The aim of our research is to understand and automate the mechanisms by which language can emerge among artificial, knowledge-based and rational agents. Our ultimate goal is to design and implement agents that, upon encountering other agent(s) with which they do not share an agent communication language, are able to initiate creation of, and further able to evolve and enrich, a mutually understandable agent communication language (ACL).
We have investigated the application of machine-learning tools and techniques for inducing large-scale probabilistic models from a raw real-world medical database. Such probabilistic models are typically employed in medical decision support systems. The real-world datasets used to build knowledge-bases in decision systems tend to be dirty, containing a substantial amount of errant values. We have developed two novel context-based error detection and correction techniques for cleansing dirty datasets. A probabilistic error model using a context-driven structure and a pattern-based approach to clean temporal data and group records that exhibit similarity based on their contextual ordering is also presented. We have also studied the effectiveness of Bayesian network construction techniques by constructing and testing three different types of Bayesian networks
ITS (Intelligent Transportation Systems) involves improving our existing roadway transportation system through the use of information technology. The AI Lab's interests are in how best to gather, process and disseminate this information to the public's greatest benefit. So far, our efforts have concentrated on three main areas: ADVANCE, GCM, and Data Fusion.
ADVANCE: (Sponsor - Illinois Department of Transportation and US Department of Transportation(FHWA)
Traffic congestion wastes 2 billion gallons of fuel per year in the US alone. 135 million US drivers spend 2 billion hours trapped in traffic per year. The total cost to Americans due to trafficexceeds $100 billion per year. Given these staggering numbers, we would like to somehow ease traffic burdens through the use of route planning based on optimization of various criteria. Through the use of both static and dynamic data gathered from current traffic conditions, we would like to be able to answer questions such as: how do I get to X, what is the fastest way to get to X, and where is the nearest X? We have investigated or are investigating the use of path planning, data fusion from multiple sources, automatic accident detection, short-term travel prediction, and better man-machine interfaces for answering these questions:
GCM: (Sponsor - Illinois DOT, Indiana DOT, and Wisconsin DOT)

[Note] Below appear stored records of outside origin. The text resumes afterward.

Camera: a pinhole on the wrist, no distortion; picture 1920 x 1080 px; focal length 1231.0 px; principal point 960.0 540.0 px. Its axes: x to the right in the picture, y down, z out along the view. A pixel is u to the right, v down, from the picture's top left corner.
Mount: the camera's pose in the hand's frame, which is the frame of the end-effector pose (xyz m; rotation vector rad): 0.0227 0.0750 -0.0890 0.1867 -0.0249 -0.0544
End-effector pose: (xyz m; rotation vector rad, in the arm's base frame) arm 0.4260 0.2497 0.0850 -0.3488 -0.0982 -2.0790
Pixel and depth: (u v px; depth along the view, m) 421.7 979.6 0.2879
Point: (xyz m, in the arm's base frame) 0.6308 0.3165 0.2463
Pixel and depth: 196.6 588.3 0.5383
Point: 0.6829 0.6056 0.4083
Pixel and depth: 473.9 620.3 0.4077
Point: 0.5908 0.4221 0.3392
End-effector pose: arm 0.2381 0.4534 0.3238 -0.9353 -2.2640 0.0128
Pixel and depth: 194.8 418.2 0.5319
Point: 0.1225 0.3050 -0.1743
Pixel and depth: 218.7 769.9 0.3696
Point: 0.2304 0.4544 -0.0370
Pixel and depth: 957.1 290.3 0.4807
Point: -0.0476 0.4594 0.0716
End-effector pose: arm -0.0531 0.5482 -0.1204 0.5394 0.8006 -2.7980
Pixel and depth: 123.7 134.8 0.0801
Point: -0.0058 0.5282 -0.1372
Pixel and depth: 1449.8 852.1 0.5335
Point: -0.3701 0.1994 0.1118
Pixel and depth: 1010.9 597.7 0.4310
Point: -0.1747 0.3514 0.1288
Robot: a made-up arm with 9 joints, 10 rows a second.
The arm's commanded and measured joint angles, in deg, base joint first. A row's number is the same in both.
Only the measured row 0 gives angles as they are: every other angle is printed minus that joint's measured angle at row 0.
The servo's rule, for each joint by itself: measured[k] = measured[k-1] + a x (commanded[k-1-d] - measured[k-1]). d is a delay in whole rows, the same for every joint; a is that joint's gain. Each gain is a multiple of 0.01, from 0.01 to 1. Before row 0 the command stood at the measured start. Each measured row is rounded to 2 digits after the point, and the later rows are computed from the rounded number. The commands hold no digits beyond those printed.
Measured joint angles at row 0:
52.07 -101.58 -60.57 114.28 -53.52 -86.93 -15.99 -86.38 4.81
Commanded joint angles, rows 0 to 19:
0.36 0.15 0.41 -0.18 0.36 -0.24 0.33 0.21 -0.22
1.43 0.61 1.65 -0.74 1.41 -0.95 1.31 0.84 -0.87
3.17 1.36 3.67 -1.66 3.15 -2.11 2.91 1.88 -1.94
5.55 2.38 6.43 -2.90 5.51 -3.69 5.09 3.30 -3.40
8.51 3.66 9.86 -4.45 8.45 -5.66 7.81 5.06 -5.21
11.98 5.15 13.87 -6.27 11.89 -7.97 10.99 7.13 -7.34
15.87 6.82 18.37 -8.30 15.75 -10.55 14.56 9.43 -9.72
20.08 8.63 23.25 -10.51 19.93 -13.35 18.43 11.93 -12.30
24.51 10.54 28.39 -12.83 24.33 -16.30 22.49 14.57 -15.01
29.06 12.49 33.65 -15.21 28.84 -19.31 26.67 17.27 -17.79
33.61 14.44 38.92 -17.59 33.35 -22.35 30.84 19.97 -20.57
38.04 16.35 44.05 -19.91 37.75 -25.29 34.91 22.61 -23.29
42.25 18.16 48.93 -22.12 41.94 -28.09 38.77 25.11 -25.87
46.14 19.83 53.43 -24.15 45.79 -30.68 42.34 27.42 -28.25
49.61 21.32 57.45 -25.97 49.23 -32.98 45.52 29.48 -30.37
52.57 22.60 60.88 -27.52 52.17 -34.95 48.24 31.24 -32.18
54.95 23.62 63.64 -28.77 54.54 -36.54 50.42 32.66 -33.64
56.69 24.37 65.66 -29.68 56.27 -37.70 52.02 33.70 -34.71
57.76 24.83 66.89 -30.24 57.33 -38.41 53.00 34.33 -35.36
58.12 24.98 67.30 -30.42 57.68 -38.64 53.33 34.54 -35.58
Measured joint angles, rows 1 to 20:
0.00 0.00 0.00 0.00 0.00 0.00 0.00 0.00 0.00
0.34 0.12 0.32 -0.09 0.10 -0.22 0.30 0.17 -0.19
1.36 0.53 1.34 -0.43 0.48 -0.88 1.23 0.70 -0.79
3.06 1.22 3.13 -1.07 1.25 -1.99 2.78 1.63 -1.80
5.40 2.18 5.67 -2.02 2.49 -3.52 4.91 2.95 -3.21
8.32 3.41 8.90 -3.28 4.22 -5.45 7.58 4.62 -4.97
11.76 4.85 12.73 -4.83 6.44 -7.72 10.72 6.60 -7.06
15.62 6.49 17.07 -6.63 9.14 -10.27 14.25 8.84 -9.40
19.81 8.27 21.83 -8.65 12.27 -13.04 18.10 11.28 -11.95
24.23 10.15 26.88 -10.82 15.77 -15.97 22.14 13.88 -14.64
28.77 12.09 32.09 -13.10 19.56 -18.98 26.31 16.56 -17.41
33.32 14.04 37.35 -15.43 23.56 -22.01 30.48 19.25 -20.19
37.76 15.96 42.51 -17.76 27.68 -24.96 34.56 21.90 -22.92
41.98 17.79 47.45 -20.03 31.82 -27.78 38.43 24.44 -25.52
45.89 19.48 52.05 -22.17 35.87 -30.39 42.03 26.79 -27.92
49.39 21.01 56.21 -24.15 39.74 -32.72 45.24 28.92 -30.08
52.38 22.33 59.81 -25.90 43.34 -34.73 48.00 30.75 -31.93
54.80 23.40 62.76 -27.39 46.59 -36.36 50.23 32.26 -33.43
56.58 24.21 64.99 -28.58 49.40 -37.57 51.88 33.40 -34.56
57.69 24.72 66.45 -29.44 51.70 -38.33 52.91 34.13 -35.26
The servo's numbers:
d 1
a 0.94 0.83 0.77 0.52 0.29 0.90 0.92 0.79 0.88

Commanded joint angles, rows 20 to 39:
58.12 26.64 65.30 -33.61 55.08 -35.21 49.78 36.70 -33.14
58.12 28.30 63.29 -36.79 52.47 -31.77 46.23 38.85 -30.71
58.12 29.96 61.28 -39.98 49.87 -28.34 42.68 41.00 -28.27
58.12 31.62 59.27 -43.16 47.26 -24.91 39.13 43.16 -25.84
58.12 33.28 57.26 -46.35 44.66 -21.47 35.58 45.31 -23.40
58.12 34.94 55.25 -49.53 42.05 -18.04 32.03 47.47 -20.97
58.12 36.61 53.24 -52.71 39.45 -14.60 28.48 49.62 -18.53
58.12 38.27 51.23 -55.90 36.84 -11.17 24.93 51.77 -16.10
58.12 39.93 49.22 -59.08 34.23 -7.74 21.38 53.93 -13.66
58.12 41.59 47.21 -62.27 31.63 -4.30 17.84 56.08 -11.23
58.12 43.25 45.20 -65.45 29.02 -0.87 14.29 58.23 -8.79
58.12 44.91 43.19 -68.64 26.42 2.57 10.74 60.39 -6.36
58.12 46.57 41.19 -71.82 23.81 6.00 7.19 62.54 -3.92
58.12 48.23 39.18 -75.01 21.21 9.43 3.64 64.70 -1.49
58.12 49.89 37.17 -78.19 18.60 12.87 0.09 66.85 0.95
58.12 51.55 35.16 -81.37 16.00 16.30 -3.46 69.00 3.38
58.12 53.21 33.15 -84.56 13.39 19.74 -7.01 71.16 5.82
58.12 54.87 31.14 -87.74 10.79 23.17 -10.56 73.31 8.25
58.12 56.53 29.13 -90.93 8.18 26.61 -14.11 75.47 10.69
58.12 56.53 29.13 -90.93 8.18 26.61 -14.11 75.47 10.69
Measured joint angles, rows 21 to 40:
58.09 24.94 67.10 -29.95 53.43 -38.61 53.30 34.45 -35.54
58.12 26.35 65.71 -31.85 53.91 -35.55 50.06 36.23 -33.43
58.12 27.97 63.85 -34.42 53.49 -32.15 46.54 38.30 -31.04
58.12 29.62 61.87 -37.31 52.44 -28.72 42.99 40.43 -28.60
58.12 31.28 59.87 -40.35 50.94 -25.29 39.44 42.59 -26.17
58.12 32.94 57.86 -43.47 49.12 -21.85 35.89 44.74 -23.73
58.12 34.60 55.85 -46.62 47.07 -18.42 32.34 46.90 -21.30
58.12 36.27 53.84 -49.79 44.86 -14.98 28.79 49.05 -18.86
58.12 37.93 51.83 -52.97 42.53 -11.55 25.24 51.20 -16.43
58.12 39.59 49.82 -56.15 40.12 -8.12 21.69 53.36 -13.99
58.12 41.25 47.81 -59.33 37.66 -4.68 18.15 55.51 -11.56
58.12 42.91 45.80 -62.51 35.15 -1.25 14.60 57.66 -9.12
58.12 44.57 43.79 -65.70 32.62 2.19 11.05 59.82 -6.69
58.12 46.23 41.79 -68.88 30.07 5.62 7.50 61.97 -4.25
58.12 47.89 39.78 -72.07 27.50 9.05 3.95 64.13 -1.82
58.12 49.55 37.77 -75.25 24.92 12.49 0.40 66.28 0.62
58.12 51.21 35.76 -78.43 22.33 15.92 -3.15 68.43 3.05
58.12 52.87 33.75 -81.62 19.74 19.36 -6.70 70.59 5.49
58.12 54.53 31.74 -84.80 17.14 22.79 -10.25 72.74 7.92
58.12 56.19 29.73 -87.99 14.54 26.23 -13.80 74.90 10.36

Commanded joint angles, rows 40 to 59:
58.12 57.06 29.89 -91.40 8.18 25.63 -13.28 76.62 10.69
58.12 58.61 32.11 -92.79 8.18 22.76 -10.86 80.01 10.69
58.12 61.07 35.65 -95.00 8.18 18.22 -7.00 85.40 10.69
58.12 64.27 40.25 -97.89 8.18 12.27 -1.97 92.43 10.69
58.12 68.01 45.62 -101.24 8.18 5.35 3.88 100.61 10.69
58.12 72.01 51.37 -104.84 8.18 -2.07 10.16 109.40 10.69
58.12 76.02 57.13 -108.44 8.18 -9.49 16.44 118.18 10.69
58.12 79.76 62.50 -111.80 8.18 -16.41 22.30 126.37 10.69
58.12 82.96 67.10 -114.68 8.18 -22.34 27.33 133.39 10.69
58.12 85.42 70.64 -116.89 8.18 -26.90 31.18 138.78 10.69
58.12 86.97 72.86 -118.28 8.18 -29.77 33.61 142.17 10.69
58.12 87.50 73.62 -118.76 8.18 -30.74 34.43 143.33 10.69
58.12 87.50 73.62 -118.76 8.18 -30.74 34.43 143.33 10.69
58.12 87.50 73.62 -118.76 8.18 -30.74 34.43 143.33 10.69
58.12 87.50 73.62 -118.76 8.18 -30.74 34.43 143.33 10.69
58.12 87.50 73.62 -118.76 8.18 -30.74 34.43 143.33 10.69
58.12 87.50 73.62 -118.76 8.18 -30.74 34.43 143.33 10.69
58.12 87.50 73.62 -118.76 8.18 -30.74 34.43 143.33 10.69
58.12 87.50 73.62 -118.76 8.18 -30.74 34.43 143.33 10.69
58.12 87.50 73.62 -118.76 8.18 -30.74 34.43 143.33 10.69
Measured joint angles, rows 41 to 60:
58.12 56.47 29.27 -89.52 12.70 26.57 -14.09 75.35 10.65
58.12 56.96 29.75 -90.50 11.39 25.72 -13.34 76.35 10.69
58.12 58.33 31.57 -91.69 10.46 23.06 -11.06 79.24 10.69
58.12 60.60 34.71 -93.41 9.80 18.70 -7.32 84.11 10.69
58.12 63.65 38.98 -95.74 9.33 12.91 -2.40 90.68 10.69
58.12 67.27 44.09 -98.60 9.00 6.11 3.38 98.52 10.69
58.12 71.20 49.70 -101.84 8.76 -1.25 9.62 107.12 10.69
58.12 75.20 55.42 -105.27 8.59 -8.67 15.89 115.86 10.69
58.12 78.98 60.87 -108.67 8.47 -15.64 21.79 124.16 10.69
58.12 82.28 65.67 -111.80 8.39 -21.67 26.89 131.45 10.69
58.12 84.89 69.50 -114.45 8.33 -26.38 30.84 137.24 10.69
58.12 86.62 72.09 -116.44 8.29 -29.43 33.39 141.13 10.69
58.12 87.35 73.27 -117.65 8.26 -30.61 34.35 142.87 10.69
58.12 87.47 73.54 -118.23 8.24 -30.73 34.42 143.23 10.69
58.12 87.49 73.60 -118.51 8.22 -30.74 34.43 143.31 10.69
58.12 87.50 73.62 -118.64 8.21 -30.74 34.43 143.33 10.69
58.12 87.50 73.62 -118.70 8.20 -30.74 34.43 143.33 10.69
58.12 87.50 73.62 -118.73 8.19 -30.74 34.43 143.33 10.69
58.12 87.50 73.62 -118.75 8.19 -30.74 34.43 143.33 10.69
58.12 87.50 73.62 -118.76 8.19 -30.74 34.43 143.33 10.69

The GCM Corridor is one of four "Priority Corridors" throughout the country. The corridor includes the greater metropolitan areas of Gary, Chicago, and Milwaukee as well as portions of southeast Wisconsin, northeast Illinois, and northwestern Indiana. The corridor was defined to allow for a wide range of solutions for movements throughout the corridor. The intent of ITS is to improve mobility by better managing the existing transportation system, rather than simply building new roads. The goals of the priority corridors are to provide an operational testbed for ITS projects where they have the greatest opportunity improve regional traffic, provide "showcases" that will help maintain public awareness and support for ITS development, create strong institutional relationships that will lead to greater regional cooperation, and provide an opportunity for effectively testing new technologies.
Data Fusion: (Sponsor - National Academy of Sciences)
The purpose of the data fusion subproject is to assist the user in routing travel planning, and other travel related activities through the dissemination of various traffic related information to a traveler on-line. Once received, this data is combined in a meaningful way to answer travel related questions the user may have. We are currently investigating the capacity of neural networks in this realm.